Discussion Questions
A Bintel Brief
by Liana Finck
- In A Bintel Brief, Liana Finck deals with a layered mystery from her family’s past: Her grandmother, who sent her the notebook, knows it’s a precious piece of family history but has no idea what it says or why it’s significant. Finck is able to translate the book, but other questions remain. Are there mysteries in your own family history? What parts have you been able to figure out, and which parts can you only guess at?
- What do you think made the Bintel Brief advice column so popular? Does social media offer the same benefits that advice columns once did, or are there certain things readers get from advice columns that they can’t get from stories and questions on blogs or Facebook?
- By telling her story as a graphic novel, Liana Finck can play with surrealism, showing characters getting swallowed up by silence, or who knit webs to entrap their spouses. How did having this visual element change the emotional tenor of the stories? Were there images that particularly stood out for you?

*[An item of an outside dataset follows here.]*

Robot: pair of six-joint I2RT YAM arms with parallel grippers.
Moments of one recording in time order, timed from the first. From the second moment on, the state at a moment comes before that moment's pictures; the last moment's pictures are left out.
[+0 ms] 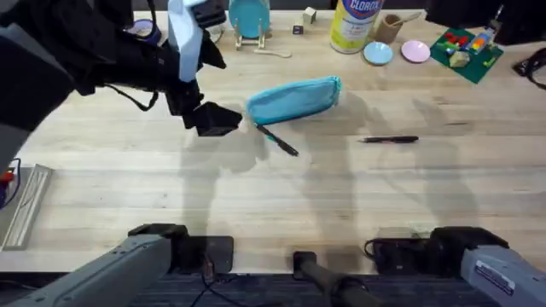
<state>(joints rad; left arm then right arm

- One of the side effects of a surrealist approach is that it keeps reminding us that we’re seeing something that may be emotionally true, but might not be completely factual. When Abraham Cahan admits he invented some of the letters, did that change how you felt about them? Were there particular letters you were sure were real or made up? Why?
- The subtitle “Love and Longing in Old New York” hints at Finck’s own life as a millennial in modern day Brooklyn. How do you see her perspective coming through in the book?